Once provided with the array generate_frequent_words uses reject to remove the words in the array including in a list of stop-words based on stopwords-en in an attempt to return meaningful words in the context of the website.

The list of stop-words is ~1000 words long, implemented as a set and loaded via an initialiser. This was implemented in such a way to ensure the list is only loaded once and permits O(1) lookup compared to iterating an array to find a match every time. As the list is entirely lowercase, each word passed to the set for comparison is .downcase, rejecting them regardless of case without introducing a need to track whether a word began with a capital letter at the time of check.

Once purged of stop-words the remaining data is tallied and the top ten by size extracted via .tally.max_by(10) { |_, v| v }. Originally the top ten were selected using sort_by, reverse, and limit but exploration of Enumerable docs led me to realise sorting the entire array to pull the first ten elements is inefficient compared to other available methods.

Once passed to the view the frequent words hash is iterated by key, value with each populating a column per row.

Table of Contents

The generation of table of contents adopts similar logic to that of calculating the word count, in the sense it uses a method of falling back through specific elements in an attempt to identify a pre-existing table of contents and the anchors within, generating one built on the available page headings if an existing table cannot be identified.

The logical implementation is:

  1. Attempt to identify HTML element with reference to providing a table of contents or page outline, fallback to <h1> - <h6> if required
  2. Extract its level of nesting via heading strength or sum of list ancestors depending on identified ToC element as an element with multiple list declaration ancestors will always be a nested list.
  3. For each element extracted, strip numbered prefixes via regex
  4. Create a stack tracking nest level, assigning children to nested hashes where appropriate

Once this hash is returned it is rendered via a partial containing a conditional if children.present?. If true, the partial recursively renders itself until .present? evaluates to false, allowing the nested elements to display appropriately.
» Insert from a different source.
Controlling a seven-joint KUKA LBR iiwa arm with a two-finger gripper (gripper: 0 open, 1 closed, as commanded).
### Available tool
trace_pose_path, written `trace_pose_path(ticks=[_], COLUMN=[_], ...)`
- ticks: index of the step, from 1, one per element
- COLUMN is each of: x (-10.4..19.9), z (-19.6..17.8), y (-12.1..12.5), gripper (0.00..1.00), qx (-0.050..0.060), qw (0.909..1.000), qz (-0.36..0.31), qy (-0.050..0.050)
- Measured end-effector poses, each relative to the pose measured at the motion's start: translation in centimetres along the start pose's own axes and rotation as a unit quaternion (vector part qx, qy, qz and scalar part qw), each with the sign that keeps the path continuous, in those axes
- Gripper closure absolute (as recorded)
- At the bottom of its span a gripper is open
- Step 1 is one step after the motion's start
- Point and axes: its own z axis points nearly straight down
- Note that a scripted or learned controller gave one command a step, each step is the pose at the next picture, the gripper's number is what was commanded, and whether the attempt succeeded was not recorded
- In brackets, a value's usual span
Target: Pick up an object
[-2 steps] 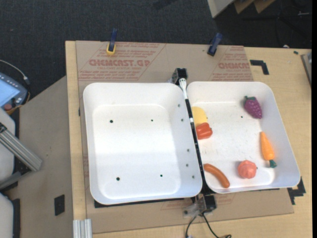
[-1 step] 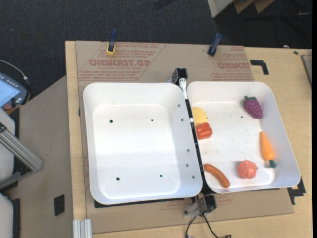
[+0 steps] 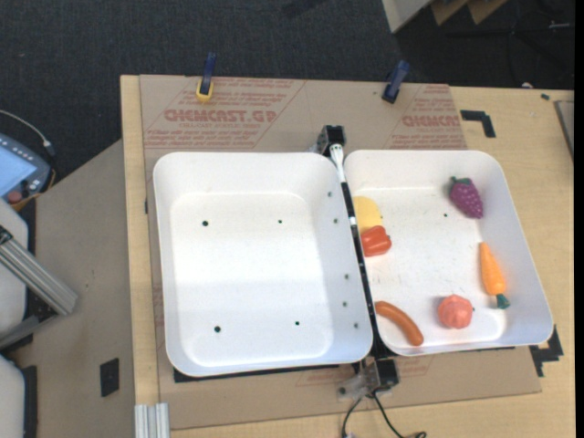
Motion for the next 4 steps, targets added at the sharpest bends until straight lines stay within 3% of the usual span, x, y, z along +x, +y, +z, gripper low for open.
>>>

Consideration was given to other methods of rendering, such as implementing javascript via stimulus to create the list elements dynamically instead of iterating a simple partial or rethinking the data structure used to hold the table so it was not nested to begin with but through use it was noticed that the show page for ruby-lang documentation for String loaded in its entirety in 230ms, significantly less time than required for users to lose attention for a task despite the sites side bar being longer than one would expect from most sites.

Testing

This submission aims to have an effective yet concise test-suite by testing the public implementation of the analysis interface using html fixtures, removing a dependency on a fetching library to be functional for the suite to run.

The tests make an effort to not evaluate the functions belonging to third-party libraries, meaning, while there is fall back logic with element selection the tests ensure the relevant fall back happens when it should. It does not evaluate whether Nokogiri is detecting the appropriate elements via its methods (mainly .css())to begin with, that responsibility would fall within the test suite of Nokogiri.

There is a system test present that was written to ensure url submission returns correctly depending on result, though this is not entirely comprehensive as the system is straight-forward enough to be mainly tested through use. There’s no JavaScript that would necessitate a full system test, even then, the argument could be made that system tests have failed.